## Activity
Could you print exactly the lines from the one that contains "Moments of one" to the end of the data, both ends included, and nothing else? Skip the pictures.

## Recorded data
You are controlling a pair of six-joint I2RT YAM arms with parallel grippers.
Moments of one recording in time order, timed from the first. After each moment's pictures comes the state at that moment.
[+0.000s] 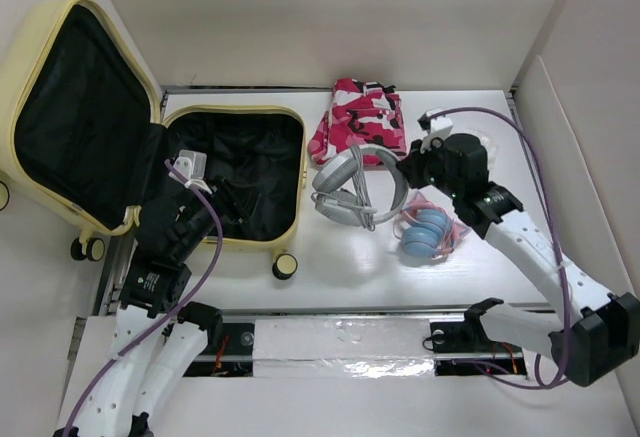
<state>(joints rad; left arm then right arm) -0.29 0.54 0.75 -0.29 0.26 -0.42 0.44 1.13 0.93 -0.18 -0.08 0.12</state>
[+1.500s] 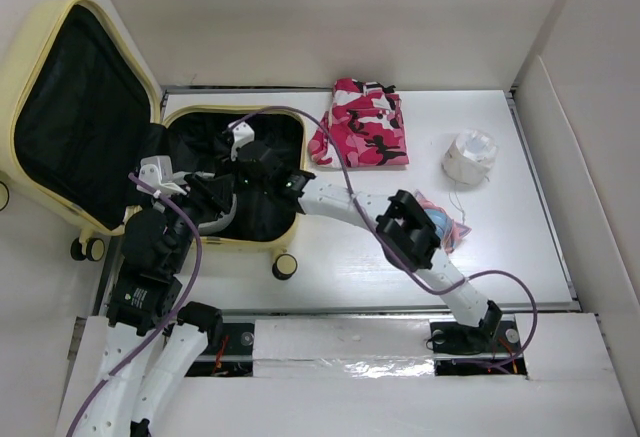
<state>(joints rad) -0.29 0.47 0.81 -0.40 -0.08 -0.49 1.02 2.45 2.13 0.01 0.11 0.36</state>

## Answer for this exercise
Moments of one recording in time order, timed from the first. After each moment's pictures comes the state at that moment.
[+0.000s] 
<state>(joints rad; left arm then right arm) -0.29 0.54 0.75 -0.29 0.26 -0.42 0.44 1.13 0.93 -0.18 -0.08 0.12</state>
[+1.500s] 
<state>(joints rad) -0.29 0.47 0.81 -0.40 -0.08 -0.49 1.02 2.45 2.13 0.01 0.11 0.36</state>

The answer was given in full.